Great work! Notice how Logistic Regression achieved the highest accuracy of ~~74.7%~~75.9%.

### Exercise: Better performance with a Voting Classifier
Finally, you'll evaluate the performance of a voting classifier that takes the outputs of the models defined in the list classifiers and assigns labels by majority voting.

X_train, X_test,y_train, y_test, the list classifiers defined in a previous exercise, as well as the function accuracy_score from sklearn.metrics are available in your workspace.

In [18]:
# Import VotingClassifier from sklearn.ensemble
from sklearn.ensemble import VotingClassifier

# Instantiate a VotingClassifier vc
vc = VotingClassifier(estimators=classifiers)     

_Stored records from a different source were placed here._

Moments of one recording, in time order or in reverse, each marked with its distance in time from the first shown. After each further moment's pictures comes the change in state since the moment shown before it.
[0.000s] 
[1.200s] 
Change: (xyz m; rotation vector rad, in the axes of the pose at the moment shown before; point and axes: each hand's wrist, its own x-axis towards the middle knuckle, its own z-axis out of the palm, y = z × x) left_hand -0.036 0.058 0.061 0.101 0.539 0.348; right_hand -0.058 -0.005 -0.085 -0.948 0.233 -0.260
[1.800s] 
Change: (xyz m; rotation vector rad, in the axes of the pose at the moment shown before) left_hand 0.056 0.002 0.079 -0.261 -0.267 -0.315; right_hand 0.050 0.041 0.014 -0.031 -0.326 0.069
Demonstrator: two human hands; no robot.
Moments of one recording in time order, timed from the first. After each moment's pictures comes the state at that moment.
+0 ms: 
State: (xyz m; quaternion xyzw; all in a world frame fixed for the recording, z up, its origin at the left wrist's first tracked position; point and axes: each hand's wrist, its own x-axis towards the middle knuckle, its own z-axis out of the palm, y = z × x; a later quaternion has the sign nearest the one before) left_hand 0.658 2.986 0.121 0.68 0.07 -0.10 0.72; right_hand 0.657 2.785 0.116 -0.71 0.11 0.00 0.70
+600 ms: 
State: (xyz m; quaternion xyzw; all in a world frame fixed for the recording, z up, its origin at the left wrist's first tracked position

# Fit vc to the training set
vc.fit(X_train, y_train)   

# Evaluate the test set predictions
y_pred = vc.predict(X_test)

# Calculate accuracy score
accuracy = accuracy_score(y_test, y_pred)
print('Voting Classifier: {:.3f}'.format(accuracy))

Voting Classifier: 0.770


Great work! Notice how the voting classifier achieves a test set accuracy of ~~75.3%~~77.7%. This value is greater than that achieved by LogisticRegression.